Spectral Properties of delta-Plutonium: Sensitivity to 5f Occupancy

TL;DR

This study combines advanced computational methods to analyze how the spectral properties of delta-plutonium depend on 5f electron occupancy, revealing high sensitivity and identifying the most accurate electronic configuration.

Contribution

It introduces a systematic analysis of delta-plutonium's spectral properties using LDA+DMFT with variable 5f occupancy, highlighting the importance of occupancy as a fitting parameter.

Findings

Spectral properties are highly sensitive to 5f occupancy.

Open shell 5f^5 configuration best matches PES data.

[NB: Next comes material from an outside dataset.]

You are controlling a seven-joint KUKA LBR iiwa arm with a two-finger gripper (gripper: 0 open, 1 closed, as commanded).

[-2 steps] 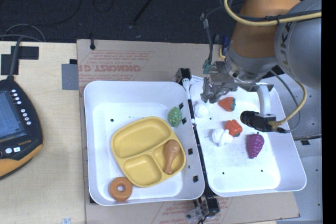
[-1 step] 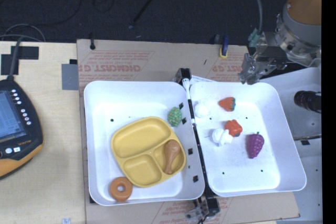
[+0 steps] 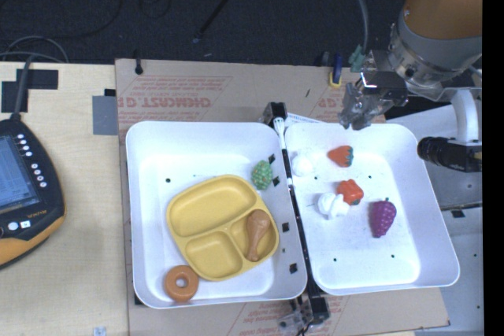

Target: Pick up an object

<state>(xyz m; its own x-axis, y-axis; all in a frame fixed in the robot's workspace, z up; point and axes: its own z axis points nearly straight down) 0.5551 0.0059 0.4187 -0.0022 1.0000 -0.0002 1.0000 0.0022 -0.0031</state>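
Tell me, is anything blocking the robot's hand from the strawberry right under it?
Nothing visible is. The hand hangs over the back edge of the right bin, and the strawberry lies just in front of it with bare bin floor between. The white ball sits off to the side.

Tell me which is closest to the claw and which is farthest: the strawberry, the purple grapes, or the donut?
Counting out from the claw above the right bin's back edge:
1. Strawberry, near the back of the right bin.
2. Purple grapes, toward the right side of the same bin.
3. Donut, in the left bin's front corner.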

The study resolves the debate over 5f shell configurations in delta-Pu.

Abstract

By combining the local density approximation (LDA) with dynamical mean field theory (DMFT), we report a systematic analysis of the spectral properties of $\delta$-plutonium with varying $5f$ occupancy. The LDA Hamiltonian is extracted from a tight-binding (TB) fit to full-potential linearized augmented plane-wave (FP-LAPW) calculations. The DMFT equations are solved by the exact quantum Monte Carlo (QMC) method and the Hubbard-I approximation. We have shown for the first time the strong sensitivity of the spectral properties to the $5f$ occupancy, which suggests using this occupancy as a fitting parameter in addition to the Hubbard $U$. By comparing with PES data, we conclude that the ``open shell'' $5f^{5}$ configuration gives the best agreement, resolving the controversy over $5f$ ``open shell'' versus ``close shell'' atomic configurations in $\delta$-Pu.